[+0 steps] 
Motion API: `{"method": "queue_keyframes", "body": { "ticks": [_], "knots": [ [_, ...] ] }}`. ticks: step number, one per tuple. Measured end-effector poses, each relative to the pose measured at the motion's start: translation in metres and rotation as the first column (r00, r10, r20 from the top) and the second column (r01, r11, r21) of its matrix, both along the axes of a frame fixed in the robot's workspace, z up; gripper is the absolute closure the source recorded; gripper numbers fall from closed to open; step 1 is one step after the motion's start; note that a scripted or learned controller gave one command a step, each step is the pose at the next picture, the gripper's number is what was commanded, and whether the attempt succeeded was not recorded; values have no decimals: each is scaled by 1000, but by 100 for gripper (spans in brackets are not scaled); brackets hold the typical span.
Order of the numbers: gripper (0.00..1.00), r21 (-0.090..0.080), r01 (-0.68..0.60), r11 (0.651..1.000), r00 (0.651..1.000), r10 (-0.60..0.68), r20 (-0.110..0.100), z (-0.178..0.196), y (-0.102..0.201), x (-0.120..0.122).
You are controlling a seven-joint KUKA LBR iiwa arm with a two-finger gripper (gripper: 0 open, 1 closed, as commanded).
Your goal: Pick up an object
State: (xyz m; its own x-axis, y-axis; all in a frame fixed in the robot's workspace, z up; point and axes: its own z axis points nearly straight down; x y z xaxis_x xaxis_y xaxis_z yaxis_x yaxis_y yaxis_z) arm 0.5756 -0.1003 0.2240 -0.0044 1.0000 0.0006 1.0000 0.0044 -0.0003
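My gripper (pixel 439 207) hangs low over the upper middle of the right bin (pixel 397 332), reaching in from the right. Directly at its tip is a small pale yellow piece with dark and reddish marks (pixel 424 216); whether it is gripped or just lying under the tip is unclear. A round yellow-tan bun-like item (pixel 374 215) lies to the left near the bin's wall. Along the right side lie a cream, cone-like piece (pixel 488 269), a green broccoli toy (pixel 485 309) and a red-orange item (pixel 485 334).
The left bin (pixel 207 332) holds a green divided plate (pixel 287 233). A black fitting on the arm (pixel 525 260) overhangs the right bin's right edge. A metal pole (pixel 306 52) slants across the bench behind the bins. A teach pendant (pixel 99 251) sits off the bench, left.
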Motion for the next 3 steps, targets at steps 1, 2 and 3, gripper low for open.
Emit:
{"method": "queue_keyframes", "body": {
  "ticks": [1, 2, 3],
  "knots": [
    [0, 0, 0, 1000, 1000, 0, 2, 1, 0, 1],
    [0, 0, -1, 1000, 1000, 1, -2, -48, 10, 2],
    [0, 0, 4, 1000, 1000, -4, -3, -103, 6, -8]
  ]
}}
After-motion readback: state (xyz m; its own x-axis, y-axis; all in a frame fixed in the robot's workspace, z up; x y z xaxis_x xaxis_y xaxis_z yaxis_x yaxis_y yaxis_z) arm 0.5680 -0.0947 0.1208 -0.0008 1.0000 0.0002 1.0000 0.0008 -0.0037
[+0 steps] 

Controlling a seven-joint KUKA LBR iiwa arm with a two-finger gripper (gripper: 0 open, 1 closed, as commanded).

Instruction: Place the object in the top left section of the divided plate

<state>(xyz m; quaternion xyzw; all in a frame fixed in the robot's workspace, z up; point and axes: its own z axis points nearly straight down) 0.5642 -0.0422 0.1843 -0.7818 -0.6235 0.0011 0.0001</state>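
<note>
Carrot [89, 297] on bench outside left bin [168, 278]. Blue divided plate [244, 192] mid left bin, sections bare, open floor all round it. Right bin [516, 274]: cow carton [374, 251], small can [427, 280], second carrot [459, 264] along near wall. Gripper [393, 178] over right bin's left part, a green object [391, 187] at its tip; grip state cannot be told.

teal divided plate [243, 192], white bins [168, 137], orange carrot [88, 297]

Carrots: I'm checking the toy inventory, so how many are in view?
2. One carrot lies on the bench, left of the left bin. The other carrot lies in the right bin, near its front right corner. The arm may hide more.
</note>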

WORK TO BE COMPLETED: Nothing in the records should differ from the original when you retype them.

EXERCISE ANSWER:
[+0 steps] 
Motion API: `{"method": "queue_keyframes", "body": { "ticks": [_], "knots": [ [_, ...] ] }}`. ticks: step number, one per tuple. Measured end-effector poses, each relative to the pose measured at the motion's start: translation in metres and rotation as the first column (r00, r10, r20 from the top) and the second column (r01, r11, r21) of its matrix, both along the axes of a frame fixed in the robot's workspace, z up; gripper is the absolute closure the source recorded; gripper numbers fall from closed to open; step 1 is one step after the motion's start; note that a scripted or learned controller gave one command a step, each step is the pose at the next picture, the gripper's number is what was commanded, and whether the attempt succeeded was not recorded; values have no decimals: each is scaled by 1000, but by 100 for gripper (spans in brackets are not scaled); brackets hold the typical span.
Order of the numbers: gripper (0.00..1.00), r21 (-0.090..0.080), r01 (-0.68..0.60), r11 (0.651..1.000), r00 (0.651..1.000), r10 (-0.60..0.68), r20 (-0.110..0.100), z (-0.178..0.196), y (-0.102..0.201), x (-0.120..0.122).
You are controlling a seven-joint KUKA LBR iiwa arm with a two-finger gripper (gripper: 0 open, 1 closed, as commanded).
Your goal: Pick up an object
State: (xyz m; its own x-axis, y-axis; all in a frame fixed in the robot's workspace, z up; point and axes: its own z axis points nearly straight down; x y z xaxis_x xaxis_y xaxis_z yaxis_x yaxis_y yaxis_z) arm 0.5756 -0.1003 0.2240 -0.0044 1.0000 0.0006 1.0000 0.0044 -0.0003
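My gripper (pixel 439 207) hangs low over the upper middle of the right bin (pixel 397 332), reaching in from the right. Directly at its tip is a small pale yellow piece with dark and reddish marks (pixel 424 216); whether it is gripped or just lying under the tip is unclear. A round yellow-tan bun-like item (pixel 374 215) lies to the left near the bin's wall. Along the right side lie a cream, cone-like piece (pixel 488 269), a green broccoli toy (pixel 485 309) and a red-orange item (pixel 485 334).
The left bin (pixel 207 332) holds a green divided plate (pixel 287 233). A black fitting on the arm (pixel 525 260) overhangs the right bin's right edge. A metal pole (pixel 306 52) slants across the bench behind the bins. A teach pendant (pixel 99 251) sits off the bench, left.
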Motion for the next 3 steps, targets at steps 1, 2 and 3, gripper low for open.
Emit:
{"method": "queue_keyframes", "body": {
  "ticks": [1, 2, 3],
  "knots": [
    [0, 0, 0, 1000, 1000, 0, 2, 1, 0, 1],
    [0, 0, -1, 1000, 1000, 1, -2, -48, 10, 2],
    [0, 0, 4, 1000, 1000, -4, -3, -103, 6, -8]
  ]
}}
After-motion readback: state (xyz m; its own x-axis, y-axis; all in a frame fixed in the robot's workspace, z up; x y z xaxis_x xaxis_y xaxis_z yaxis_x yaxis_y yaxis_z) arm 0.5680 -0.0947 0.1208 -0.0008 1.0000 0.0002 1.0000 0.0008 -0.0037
[+0 steps] 

Controlling a seven-joint KUKA LBR iiwa arm with a two-finger gripper (gripper: 0 open, 1 closed, as commanded).

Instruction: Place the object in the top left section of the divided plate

<state>(xyz m; quaternion xyzw; all in a frame fixed in the robot's workspace, z up; point and axes: its own z axis points nearly straight down) 0.5642 -0.0422 0.1843 -0.7818 -0.6235 0.0011 0.0001</state>
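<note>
Carrot [89, 297] on bench outside left bin [168, 278]. Blue divided plate [244, 192] mid left bin, sections bare, open floor all round it. Right bin [516, 274]: cow carton [374, 251], small can [427, 280], second carrot [459, 264] along near wall. Gripper [393, 178] over right bin's left part, a green object [391, 187] at its tip; grip state cannot be told.

teal divided plate [243, 192], white bins [168, 137], orange carrot [88, 297]

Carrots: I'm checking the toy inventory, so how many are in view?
2. One carrot lies on the bench, left of the left bin. The other carrot lies in the right bin, near its front right corner. The arm may hide more.
</note>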

This finishes the output.